EXERCISE PROMPT = Scan the material and copy every line in which "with" appears.

------------------------

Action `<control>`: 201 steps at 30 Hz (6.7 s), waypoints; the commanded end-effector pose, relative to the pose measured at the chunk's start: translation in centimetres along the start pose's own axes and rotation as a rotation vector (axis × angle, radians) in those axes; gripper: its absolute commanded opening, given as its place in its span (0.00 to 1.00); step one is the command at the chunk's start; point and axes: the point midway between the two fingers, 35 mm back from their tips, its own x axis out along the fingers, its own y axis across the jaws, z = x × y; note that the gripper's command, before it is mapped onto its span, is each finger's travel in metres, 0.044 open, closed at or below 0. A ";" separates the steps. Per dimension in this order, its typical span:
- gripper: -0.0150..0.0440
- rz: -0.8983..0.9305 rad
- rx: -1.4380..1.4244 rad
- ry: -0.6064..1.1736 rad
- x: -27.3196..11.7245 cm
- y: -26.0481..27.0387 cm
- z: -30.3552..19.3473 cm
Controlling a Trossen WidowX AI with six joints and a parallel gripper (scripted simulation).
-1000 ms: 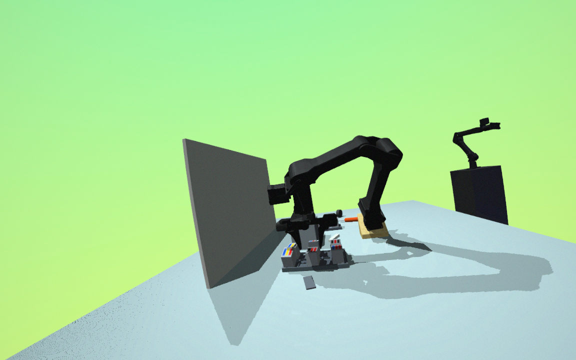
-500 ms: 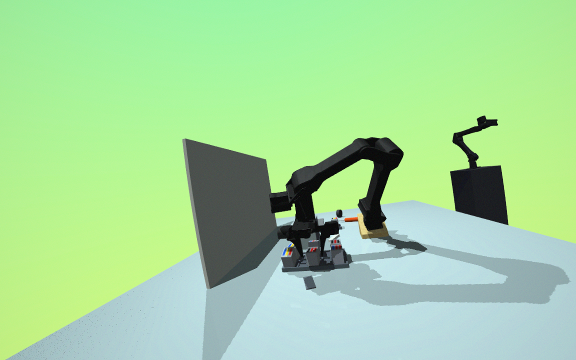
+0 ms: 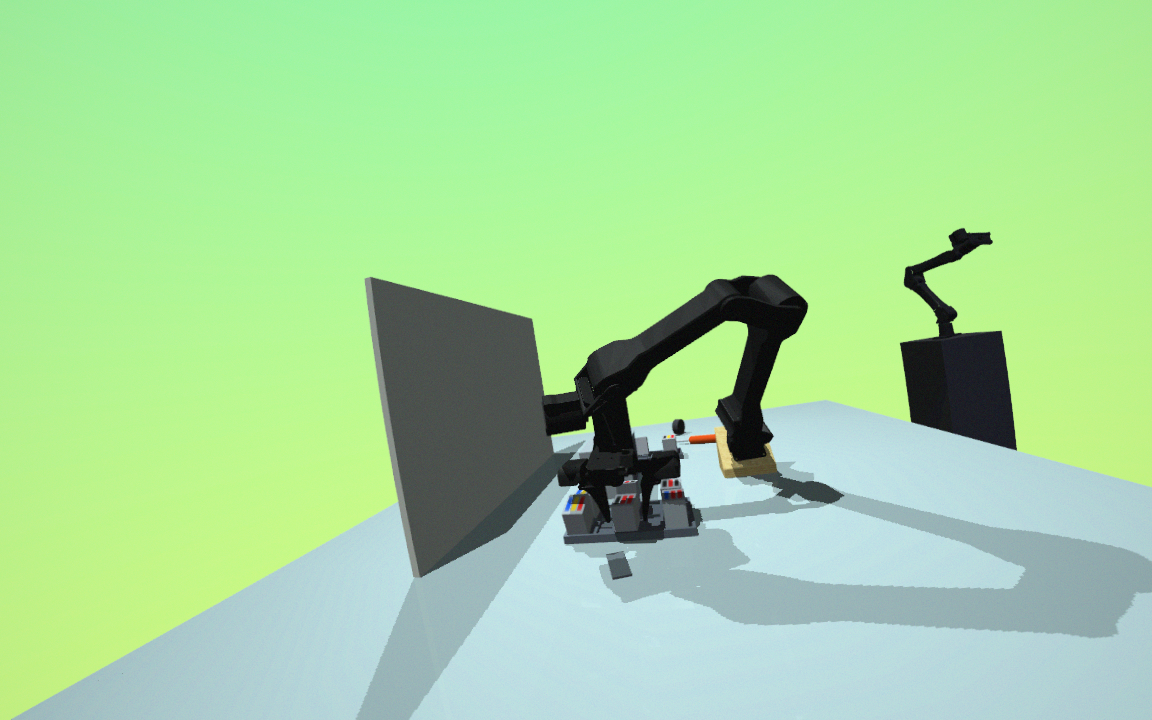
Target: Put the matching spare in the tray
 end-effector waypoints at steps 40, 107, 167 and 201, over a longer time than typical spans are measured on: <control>0.25 -0.001 0.003 0.007 -7.8 0.0 -0.1; 0.25 -0.031 0.066 0.083 -14.0 -13.6 -26.3; 0.25 -0.008 -0.003 0.030 -10.0 -12.4 -40.6; 0.25 -0.009 -0.003 0.030 -7.6 -12.6 -40.7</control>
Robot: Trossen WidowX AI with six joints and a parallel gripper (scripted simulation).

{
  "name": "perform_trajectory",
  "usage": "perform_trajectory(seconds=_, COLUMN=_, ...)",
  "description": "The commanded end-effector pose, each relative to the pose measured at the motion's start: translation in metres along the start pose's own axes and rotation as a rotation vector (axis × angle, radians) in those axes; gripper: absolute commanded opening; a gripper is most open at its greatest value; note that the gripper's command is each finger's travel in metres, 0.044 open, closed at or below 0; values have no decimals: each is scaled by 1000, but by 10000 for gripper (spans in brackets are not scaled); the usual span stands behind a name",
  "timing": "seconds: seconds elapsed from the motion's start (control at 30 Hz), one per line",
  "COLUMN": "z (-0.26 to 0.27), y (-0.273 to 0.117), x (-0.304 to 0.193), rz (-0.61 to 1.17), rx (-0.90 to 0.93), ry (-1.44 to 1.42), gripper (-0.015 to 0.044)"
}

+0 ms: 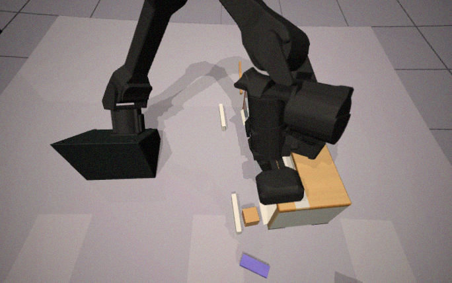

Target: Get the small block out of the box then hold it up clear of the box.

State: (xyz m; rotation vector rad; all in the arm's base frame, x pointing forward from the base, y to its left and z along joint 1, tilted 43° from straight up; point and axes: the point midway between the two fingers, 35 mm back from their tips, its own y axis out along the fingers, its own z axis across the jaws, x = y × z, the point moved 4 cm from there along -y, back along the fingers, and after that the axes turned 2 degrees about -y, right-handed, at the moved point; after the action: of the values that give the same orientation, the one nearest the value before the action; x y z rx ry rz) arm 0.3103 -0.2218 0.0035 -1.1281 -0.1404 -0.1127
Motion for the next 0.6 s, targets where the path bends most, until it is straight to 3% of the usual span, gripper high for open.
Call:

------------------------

TASK OUTPUT =
Controlling a Trossen WidowX AI with six joints and a parallel gripper (scripted simulation).
Robot: Trossen WidowX AI with six joints and a parallel gripper (scripted simulation).

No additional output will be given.